__To do__: Please repeat the lines below exactly. Begin with the line containing "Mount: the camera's" and go on through the line containing "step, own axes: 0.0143".
====== Exercise input
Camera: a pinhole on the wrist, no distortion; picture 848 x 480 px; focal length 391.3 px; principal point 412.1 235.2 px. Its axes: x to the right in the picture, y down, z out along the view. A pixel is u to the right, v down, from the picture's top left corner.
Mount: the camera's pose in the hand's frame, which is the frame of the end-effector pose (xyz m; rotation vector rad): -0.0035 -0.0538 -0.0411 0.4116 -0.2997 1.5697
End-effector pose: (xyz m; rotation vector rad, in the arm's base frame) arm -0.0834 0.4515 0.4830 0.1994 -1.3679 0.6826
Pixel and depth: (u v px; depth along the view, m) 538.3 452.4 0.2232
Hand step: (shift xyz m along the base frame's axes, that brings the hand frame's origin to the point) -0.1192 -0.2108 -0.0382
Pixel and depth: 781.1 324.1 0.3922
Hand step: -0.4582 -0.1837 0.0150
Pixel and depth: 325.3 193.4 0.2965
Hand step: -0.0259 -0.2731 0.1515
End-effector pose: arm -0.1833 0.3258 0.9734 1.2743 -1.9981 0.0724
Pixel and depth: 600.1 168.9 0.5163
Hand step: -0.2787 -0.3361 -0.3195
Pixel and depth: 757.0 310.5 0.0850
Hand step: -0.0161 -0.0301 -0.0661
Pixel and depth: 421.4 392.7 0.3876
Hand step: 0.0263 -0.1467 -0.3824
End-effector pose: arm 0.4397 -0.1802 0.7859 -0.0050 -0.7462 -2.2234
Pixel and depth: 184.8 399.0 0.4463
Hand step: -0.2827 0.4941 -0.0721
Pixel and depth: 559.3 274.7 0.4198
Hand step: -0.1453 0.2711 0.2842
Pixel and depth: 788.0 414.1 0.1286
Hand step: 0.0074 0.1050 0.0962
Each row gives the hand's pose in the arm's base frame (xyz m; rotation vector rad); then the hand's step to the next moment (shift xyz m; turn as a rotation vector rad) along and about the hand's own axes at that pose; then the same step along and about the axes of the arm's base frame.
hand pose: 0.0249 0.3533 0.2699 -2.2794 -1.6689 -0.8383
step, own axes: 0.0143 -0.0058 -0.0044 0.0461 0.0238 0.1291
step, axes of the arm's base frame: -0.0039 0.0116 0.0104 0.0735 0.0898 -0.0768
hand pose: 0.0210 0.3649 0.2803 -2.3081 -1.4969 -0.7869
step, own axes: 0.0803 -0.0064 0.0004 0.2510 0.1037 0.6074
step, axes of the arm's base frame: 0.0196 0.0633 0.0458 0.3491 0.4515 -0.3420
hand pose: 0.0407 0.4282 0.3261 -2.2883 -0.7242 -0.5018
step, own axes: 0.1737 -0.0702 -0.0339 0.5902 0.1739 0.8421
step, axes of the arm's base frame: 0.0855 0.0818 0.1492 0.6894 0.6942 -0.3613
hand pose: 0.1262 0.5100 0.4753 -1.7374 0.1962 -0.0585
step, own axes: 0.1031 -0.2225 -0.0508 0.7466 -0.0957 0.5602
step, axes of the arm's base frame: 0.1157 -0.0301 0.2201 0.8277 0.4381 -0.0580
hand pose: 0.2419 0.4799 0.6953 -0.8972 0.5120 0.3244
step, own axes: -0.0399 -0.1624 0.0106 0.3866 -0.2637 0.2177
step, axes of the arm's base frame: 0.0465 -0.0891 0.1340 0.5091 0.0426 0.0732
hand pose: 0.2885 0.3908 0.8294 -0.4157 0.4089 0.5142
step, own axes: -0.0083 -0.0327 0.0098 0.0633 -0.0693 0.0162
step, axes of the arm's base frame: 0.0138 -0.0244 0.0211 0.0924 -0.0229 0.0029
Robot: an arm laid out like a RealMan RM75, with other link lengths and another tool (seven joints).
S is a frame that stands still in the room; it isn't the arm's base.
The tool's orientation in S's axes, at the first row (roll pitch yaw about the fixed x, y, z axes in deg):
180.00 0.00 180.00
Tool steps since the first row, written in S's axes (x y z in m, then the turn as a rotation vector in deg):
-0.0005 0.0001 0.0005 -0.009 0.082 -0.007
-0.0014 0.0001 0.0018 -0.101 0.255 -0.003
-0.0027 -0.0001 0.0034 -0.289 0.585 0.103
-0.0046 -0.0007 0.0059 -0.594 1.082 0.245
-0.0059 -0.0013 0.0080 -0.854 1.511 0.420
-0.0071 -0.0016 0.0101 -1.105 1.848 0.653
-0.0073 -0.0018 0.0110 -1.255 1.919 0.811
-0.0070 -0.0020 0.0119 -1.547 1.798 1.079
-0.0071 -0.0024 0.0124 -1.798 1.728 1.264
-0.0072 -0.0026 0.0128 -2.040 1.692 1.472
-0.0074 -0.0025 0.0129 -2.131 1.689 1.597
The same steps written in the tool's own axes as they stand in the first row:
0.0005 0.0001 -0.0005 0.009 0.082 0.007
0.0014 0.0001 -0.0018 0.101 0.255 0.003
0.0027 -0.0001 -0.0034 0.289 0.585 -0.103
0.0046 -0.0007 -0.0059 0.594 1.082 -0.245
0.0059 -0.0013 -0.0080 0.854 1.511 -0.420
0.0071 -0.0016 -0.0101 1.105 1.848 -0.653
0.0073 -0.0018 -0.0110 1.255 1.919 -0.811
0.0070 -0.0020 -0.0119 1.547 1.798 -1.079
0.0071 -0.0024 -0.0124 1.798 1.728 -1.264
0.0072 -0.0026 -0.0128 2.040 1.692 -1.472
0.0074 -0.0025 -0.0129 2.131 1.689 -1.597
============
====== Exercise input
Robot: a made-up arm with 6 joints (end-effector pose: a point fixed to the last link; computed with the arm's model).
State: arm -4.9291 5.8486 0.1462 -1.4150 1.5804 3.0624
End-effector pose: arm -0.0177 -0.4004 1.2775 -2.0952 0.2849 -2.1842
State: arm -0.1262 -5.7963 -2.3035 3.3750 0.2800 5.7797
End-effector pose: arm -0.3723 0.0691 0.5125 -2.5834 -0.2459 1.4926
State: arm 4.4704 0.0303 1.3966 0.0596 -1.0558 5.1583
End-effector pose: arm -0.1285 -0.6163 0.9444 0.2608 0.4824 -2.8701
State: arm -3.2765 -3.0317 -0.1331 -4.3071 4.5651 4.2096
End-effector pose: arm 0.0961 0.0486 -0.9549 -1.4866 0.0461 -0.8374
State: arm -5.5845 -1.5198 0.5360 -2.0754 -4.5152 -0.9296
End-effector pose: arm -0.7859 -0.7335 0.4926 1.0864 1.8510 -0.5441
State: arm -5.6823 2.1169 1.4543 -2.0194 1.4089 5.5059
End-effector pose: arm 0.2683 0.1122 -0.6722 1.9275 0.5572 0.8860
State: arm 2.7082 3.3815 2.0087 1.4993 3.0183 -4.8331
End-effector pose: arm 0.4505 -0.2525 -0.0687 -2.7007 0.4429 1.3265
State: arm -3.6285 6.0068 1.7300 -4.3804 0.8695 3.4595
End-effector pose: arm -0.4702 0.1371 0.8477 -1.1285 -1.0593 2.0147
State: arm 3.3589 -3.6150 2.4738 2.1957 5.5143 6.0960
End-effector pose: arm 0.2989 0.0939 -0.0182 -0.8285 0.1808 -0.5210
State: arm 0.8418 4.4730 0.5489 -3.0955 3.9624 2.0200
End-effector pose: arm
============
__Solution to this problem__:
Mount: the camera's pose in the hand's frame, which is the frame of the end-effector pose (xyz m; rotation vector rad): -0.0035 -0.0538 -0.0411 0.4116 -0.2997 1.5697
End-effector pose: (xyz m; rotation vector rad, in the arm's base frame) arm -0.0834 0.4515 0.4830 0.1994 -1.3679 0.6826
Pixel and depth: (u v px; depth along the view, m) 538.3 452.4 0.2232
Hand step: (shift xyz m along the base frame's axes, that brings the hand frame's origin to the point) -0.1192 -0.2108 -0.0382
Pixel and depth: 781.1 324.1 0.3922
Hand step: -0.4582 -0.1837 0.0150
Pixel and depth: 325.3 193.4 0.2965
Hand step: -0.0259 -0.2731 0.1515
End-effector pose: arm -0.1833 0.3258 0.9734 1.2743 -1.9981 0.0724
Pixel and depth: 600.1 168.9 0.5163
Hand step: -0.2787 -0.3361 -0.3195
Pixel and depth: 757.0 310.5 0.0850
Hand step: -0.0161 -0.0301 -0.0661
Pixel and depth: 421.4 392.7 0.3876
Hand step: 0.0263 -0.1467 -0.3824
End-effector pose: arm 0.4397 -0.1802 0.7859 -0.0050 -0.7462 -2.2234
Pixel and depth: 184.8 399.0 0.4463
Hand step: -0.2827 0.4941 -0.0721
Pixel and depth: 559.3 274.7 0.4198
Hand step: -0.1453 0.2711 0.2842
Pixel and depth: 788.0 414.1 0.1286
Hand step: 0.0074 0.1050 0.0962
Each row gives the hand's pose in the arm's base frame (xyz m; rotation vector rad); then the hand's step to the next moment (shift xyz m; turn as a rotation vector rad) along and about the hand's own axes at that pose; then the same step along and about the axes of the arm's base frame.
hand pose: 0.0249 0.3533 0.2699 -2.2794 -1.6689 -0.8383
step, own axes: 0.0143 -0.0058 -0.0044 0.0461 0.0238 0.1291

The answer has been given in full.